◆ **WORK INSTRUCTION**
Some entries follow. Reproduce exactly the lines starting at the one with "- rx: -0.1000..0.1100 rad" and stopping after the one with "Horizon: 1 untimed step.".

◆ **MATERIAL SUPPLIED**

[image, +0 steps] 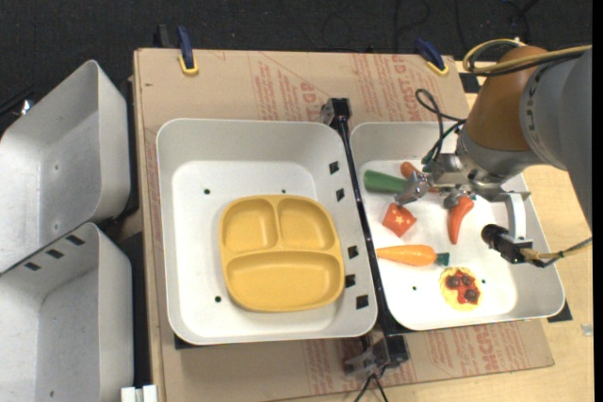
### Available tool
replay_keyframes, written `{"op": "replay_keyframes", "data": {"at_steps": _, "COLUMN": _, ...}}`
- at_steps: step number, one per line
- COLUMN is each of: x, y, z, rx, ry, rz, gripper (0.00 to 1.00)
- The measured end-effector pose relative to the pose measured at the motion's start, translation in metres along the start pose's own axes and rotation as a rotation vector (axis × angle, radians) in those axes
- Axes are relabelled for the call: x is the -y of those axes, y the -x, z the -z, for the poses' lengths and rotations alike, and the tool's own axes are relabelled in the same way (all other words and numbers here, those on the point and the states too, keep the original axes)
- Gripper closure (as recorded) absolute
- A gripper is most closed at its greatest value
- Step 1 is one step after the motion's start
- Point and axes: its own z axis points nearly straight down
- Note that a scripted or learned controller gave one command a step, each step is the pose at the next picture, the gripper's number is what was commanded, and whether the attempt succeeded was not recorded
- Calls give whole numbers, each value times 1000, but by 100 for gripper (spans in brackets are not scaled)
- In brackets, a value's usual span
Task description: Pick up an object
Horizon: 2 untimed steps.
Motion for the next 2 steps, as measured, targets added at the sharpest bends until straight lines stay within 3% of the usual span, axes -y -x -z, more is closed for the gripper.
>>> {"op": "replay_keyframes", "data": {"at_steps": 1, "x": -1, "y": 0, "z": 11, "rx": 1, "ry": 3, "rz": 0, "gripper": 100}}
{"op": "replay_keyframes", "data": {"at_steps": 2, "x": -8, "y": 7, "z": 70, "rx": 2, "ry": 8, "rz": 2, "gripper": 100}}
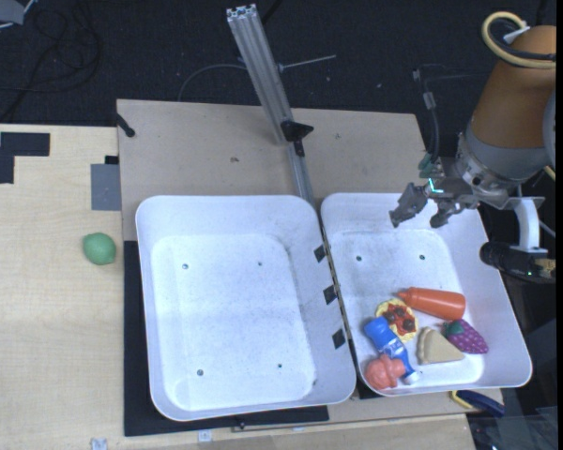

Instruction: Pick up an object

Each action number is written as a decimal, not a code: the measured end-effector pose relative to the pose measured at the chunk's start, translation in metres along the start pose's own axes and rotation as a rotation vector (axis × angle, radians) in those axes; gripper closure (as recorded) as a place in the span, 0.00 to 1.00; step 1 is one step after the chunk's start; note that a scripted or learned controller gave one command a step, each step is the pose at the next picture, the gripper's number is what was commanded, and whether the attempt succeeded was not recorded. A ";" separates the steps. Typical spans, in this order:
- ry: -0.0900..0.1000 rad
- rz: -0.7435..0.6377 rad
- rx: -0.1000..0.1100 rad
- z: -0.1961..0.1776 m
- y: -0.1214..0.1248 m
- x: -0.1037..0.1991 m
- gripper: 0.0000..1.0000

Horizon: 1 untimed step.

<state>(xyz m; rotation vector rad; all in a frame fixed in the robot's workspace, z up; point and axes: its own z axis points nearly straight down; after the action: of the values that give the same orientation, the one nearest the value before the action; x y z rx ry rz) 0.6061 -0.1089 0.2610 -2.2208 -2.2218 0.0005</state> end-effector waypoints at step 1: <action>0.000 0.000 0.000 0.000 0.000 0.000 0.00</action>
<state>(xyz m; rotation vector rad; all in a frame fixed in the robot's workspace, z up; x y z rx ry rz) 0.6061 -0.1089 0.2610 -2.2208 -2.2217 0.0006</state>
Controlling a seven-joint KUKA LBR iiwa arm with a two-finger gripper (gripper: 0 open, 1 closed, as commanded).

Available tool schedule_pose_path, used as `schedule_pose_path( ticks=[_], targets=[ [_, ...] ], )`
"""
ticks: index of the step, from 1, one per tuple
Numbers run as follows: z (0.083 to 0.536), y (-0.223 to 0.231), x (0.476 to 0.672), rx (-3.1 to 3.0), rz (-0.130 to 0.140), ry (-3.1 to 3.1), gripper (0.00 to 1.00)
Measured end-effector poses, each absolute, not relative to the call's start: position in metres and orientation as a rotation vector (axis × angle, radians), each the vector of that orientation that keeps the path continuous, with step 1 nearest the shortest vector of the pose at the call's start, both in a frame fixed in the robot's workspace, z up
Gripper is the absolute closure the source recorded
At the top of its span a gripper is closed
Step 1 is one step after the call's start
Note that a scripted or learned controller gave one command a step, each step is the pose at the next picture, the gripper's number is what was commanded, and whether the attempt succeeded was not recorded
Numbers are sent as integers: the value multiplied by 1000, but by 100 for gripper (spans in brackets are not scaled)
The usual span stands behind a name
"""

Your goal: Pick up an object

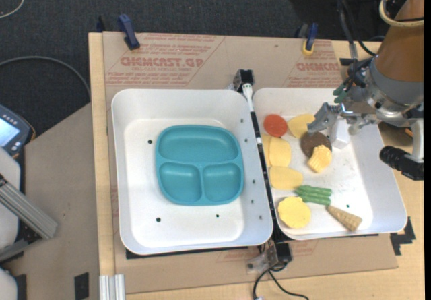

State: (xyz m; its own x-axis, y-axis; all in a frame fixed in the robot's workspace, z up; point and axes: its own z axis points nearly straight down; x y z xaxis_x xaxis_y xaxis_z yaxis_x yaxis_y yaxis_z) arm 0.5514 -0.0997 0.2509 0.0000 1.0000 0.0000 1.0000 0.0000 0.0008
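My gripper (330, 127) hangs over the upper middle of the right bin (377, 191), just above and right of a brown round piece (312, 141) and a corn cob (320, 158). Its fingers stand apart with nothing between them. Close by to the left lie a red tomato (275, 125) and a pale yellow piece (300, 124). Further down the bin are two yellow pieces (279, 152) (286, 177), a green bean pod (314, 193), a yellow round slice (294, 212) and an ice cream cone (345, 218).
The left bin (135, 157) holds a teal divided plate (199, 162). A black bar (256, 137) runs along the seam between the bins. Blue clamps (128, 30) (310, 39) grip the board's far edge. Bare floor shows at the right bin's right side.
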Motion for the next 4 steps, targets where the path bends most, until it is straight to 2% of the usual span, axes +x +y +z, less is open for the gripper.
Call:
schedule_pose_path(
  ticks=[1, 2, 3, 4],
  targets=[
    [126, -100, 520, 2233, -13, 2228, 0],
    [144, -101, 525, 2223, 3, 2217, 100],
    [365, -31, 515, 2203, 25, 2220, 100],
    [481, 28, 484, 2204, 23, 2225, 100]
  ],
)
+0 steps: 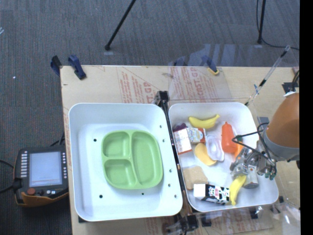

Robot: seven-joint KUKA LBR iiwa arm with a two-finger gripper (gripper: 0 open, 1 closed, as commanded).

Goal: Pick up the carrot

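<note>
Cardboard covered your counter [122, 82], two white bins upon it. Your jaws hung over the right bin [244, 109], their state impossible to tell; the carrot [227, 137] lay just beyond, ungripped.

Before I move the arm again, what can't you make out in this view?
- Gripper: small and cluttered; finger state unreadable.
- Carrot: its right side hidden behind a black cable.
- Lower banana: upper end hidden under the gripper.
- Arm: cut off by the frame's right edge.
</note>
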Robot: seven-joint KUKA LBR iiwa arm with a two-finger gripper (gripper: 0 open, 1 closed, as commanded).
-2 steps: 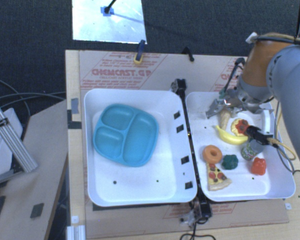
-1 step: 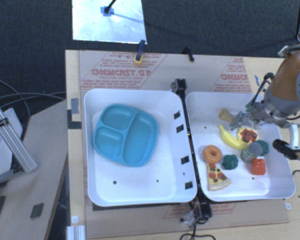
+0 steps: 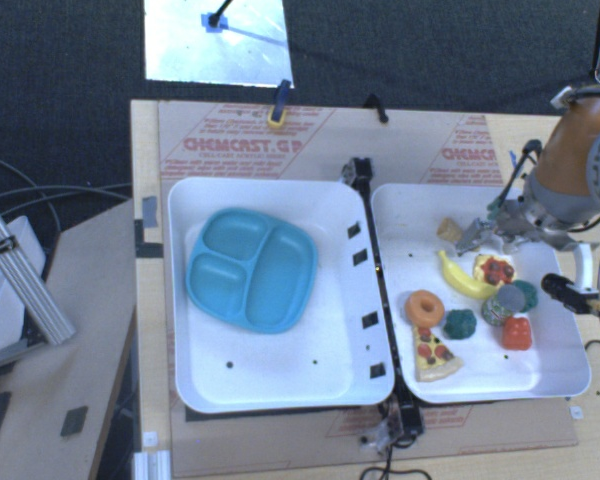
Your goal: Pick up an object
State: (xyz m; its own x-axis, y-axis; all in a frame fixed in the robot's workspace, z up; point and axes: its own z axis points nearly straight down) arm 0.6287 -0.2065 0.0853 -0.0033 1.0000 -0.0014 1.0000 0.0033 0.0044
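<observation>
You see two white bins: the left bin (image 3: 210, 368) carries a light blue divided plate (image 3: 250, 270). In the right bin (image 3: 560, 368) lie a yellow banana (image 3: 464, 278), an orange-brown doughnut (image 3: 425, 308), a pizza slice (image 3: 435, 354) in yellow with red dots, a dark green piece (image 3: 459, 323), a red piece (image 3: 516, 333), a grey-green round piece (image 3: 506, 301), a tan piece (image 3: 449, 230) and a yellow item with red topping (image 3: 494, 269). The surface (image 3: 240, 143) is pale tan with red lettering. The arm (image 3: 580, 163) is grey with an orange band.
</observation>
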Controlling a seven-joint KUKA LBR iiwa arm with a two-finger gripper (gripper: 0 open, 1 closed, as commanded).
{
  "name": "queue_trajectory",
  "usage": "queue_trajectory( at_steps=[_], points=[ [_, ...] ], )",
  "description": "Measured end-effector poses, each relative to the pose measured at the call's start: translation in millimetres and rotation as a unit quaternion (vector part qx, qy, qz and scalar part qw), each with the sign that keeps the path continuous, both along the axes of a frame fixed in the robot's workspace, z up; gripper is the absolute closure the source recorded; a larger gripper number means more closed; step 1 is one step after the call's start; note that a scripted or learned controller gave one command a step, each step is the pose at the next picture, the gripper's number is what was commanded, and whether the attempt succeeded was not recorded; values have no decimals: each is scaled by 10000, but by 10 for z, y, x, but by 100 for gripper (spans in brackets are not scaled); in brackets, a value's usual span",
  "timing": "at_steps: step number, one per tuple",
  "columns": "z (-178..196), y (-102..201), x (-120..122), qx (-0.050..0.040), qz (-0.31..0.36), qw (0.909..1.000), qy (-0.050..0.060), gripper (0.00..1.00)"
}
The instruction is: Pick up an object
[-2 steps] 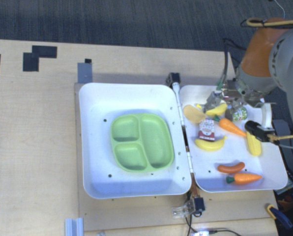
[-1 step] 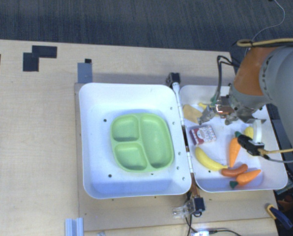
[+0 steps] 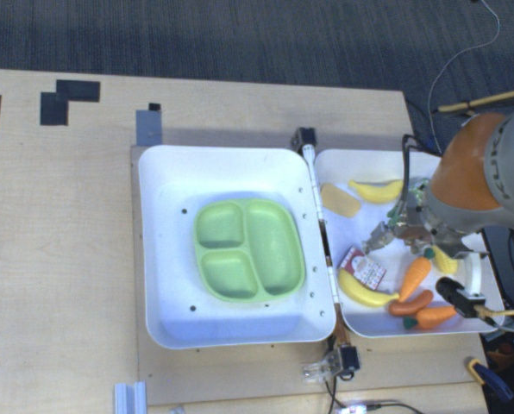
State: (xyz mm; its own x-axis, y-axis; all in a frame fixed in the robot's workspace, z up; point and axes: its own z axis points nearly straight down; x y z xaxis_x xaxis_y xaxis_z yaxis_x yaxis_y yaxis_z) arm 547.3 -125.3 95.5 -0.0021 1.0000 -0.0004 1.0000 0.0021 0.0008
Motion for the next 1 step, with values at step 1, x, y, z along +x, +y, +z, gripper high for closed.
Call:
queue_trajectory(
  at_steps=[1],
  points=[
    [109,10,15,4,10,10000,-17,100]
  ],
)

◆ **RESULT**
- rx: -0.1000..0.1100 rad
- z: -0.1961..0.1776 m
- y: -0.1214..0.1248 m
- x: -0.1037..0.1991 m
- gripper: 0.0000..1.0000

Horizon: 1 untimed step.

That makes the output complete.